Compare your answer from (b) to the utility of your answer from (a) – that is, the utility you would receive if you consumed your expected value of the lottery for sure. What does this say about whether you are risk-averse, risk-neutral, or risk-loving?

What is your certainty equivalent ($CE$) for this lottery?

What is your risk premium ($RP$)?

Draw two graphs like the ones on this page. Label the coordinates of all the points on each graph.

Relative and Absolute Risk Aversion (50Q only)

Problem credit to Stefano DellaVigna

Consider the exponential value function $v(c) = -e^{-\alpha c}$. Show using calculus that it is increasing and concave for all $c$ as long as $\alpha > 0$, that is, as long as the agent is risk-averse. Show that this function has constant absolute risk aversion coefficient given by $\alpha$.

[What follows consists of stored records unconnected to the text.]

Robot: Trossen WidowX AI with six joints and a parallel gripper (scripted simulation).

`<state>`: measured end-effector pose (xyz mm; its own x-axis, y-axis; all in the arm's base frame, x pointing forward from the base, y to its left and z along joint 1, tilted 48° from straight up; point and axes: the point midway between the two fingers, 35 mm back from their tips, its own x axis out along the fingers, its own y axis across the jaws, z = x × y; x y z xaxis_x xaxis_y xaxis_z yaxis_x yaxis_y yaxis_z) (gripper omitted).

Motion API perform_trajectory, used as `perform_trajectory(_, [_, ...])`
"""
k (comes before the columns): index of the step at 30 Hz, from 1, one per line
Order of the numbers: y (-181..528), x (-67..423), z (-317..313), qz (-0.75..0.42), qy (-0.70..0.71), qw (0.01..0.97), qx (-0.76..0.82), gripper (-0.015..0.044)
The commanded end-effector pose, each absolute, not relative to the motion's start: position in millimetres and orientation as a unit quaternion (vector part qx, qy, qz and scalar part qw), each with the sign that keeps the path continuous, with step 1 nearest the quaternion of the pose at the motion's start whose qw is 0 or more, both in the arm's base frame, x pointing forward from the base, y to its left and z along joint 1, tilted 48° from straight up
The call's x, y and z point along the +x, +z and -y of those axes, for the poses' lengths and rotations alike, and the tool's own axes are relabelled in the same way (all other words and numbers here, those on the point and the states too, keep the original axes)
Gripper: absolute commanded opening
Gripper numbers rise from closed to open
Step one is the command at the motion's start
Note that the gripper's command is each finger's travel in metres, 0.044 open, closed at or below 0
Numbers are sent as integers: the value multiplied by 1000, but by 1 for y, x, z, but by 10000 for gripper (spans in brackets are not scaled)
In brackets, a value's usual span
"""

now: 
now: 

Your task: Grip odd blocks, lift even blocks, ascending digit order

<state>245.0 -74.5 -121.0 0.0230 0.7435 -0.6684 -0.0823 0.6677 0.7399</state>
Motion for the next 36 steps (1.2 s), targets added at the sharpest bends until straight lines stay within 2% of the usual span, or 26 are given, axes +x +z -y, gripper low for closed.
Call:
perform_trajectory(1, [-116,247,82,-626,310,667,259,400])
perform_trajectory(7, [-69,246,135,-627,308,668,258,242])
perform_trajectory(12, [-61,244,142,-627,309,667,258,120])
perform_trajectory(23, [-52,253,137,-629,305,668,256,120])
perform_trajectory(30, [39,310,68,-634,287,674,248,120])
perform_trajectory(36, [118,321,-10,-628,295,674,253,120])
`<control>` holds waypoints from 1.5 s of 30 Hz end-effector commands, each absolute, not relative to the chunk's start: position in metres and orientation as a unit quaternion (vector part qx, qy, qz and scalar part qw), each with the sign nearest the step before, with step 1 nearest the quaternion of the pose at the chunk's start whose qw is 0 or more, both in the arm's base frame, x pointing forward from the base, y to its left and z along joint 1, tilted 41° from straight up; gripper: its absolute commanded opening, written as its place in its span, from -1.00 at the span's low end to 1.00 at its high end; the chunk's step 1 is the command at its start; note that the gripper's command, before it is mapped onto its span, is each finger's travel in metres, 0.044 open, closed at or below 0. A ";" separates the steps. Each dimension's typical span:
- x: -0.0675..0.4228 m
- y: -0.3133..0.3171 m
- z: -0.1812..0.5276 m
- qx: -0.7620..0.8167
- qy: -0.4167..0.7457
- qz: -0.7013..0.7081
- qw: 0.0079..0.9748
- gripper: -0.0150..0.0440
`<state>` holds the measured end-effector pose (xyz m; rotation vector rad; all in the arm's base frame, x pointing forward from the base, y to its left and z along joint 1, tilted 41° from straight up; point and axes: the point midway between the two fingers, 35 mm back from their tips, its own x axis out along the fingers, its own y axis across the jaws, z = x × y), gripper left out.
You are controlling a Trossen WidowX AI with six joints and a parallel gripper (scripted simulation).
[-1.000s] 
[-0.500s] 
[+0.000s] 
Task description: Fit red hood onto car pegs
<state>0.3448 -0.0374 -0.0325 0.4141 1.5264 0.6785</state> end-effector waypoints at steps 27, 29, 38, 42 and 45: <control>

Consider the power value function $v(c) = \frac{c^{1 - \gamma}}{1 - \gamma}$. Show using calculus that it is increasing and concave for all $c > 0$ as long as $\gamma > 0$, that is, as long as the agent is risk-averse. Show that this function has constant relative risk aversion coefficient given by $\gamma$.

Consider the log value function $v(c) = \ln (c)$. Show using calculus that it is increasing and concave for all $c > 0$. Show that this function has constant relative risk aversion coefficient equal to 1. (In fact, it is possible to show $\lim_{\gamma \rightarrow 1} \frac{c^{1 - \gamma}}{1 - \gamma} = \ln(c)$ — you are not required to prove this.)